WHAT YOU SHOULD DO — All of the data that follows should be given again exactly, without its images.

DATA SEGMENT —
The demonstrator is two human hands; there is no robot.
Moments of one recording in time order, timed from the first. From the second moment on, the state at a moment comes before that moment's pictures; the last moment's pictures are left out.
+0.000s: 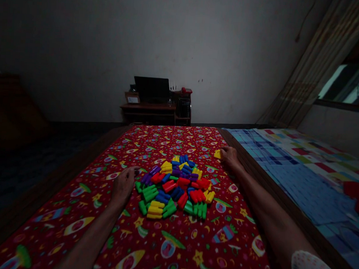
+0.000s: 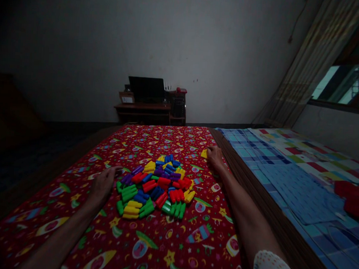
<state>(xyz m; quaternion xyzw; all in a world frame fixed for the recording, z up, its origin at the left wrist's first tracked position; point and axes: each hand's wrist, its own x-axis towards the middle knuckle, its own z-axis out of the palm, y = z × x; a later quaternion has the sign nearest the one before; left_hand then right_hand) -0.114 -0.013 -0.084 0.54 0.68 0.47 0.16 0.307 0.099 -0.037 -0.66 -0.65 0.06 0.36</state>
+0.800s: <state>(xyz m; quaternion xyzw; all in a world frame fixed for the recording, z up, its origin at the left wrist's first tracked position) -0.110 -0.015 -0.079 0.55 0.69 0.45 0.15 0.315 0.081 -0.028 -0.66 -0.67 0.09 0.34</state>
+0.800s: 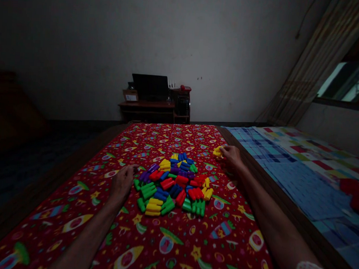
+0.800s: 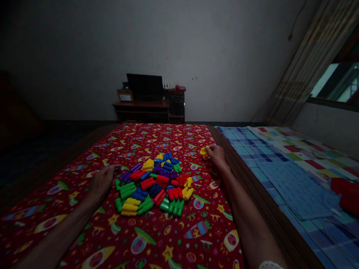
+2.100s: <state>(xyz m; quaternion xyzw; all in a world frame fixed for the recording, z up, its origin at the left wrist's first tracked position) -0.106 -0.019 -0.074 0.56 0.68 0.45 0.15 0.260 0.031 -0.006 -0.40 -0.83 0.39 0.02</state>
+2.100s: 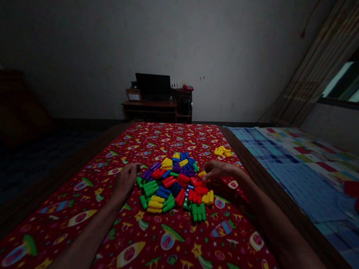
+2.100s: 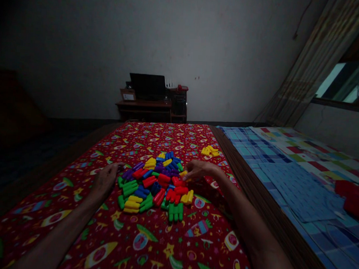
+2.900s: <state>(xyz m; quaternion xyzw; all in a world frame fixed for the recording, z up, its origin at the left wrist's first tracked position) -0.108 -0.015 -0.079 0.56 0.67 0.46 0.15 0.169 0.038 -0.021 -0.44 -0.89 0.03 0.09</state>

REPLY TO THE TASK —
The demonstrator is two human hands; there is no robot.
Moments of one recording in time order, timed from the first. From the second moment on, the state at a moment comes before that moment's pictures; the last moment's pictures are left out.
+0.000s: 
+0.000s: 
<state>(xyz m; quaternion xyzw; all in a world frame fixed for the recording, z up, its origin at the left wrist's first tracked position; point and axes: each hand's wrist, its own x-axis towards the middle knuckle, its own z-axis out of the palm, y = z × x; a later quaternion has the sign nearest the one before; left_hand then right_hand) -0.114 -0.013 -0.084 0.54 0.68 0.47 0.16 0.307 0.099 -0.037 -0.66 -0.65 0.06 0.36</state>
+0.800s: <state>(xyz m; quaternion xyzw; all in a world frame fixed for the recording, z up, its origin at the left wrist's first tracked position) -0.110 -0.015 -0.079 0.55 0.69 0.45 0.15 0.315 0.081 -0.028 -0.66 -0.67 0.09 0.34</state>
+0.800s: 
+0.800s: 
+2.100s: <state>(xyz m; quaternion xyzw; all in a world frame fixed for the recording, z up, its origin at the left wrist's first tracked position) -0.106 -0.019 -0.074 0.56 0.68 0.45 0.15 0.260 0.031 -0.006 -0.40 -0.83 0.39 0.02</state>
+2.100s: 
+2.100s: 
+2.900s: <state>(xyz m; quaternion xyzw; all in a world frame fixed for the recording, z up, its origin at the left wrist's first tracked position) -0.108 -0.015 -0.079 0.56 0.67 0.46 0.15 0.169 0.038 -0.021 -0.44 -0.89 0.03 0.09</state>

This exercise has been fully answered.